• [Your assignment]
Repeat the listing below line by line, exactly, leaving its pictures behind.

• [Data shown]

• • • • •

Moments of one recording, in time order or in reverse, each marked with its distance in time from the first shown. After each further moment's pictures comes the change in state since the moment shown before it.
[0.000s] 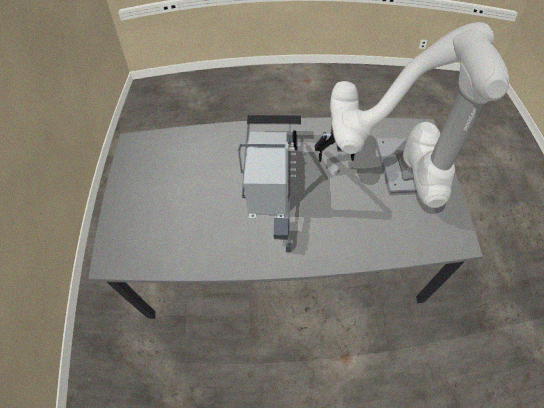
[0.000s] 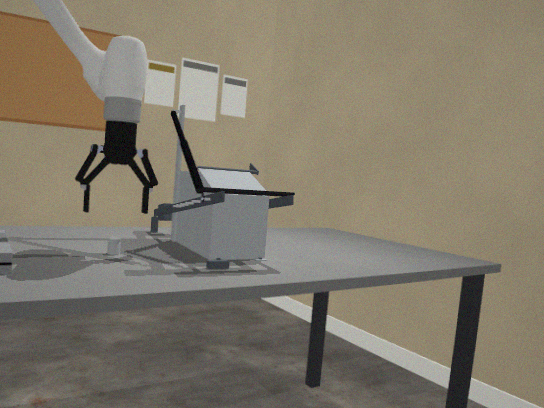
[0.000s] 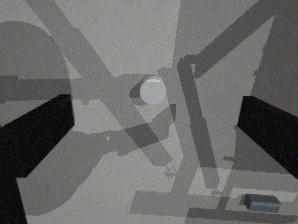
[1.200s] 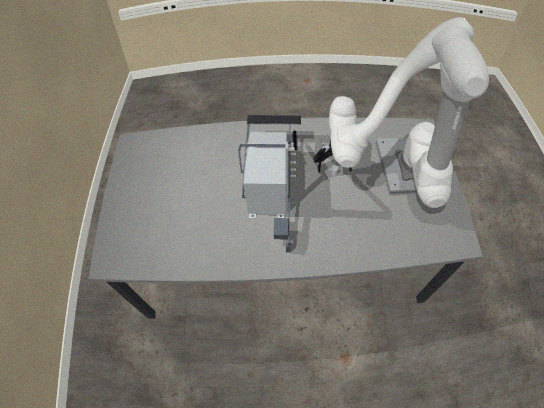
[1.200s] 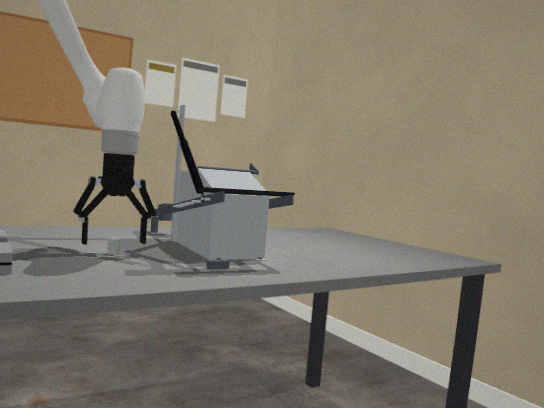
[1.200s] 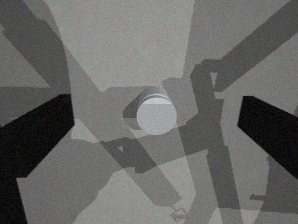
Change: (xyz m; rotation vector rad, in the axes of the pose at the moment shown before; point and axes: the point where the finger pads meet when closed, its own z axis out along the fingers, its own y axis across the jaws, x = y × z) arm 0.000 0.000 0.078 0.000 0.000 0.000
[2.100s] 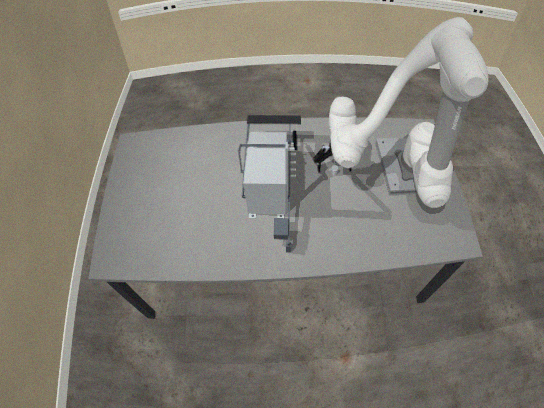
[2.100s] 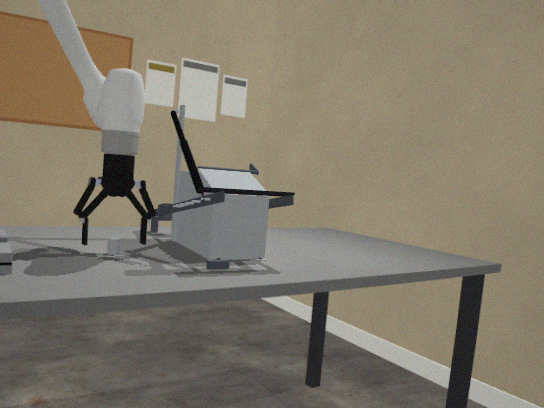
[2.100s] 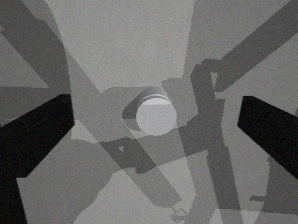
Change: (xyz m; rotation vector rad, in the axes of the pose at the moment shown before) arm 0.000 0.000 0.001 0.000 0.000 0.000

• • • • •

• [Worked solution]
Moments of one recording, in time order or in reverse, each marked with its distance in time from the first shown. After each further moment's pictures comes the change in state since the moment shown before it.
[0.000s] 
[0.000s] 
[0.000s] 
[1.200s] 
[1.200s] 
[1.200s] 
Change: (xyz m; rotation vector rad, in the axes of the pose at the moment shown before; point and axes: the point where the finger pads meet when closed, its own z axis out along the fingers, its own y axis across the jaws, x = y × z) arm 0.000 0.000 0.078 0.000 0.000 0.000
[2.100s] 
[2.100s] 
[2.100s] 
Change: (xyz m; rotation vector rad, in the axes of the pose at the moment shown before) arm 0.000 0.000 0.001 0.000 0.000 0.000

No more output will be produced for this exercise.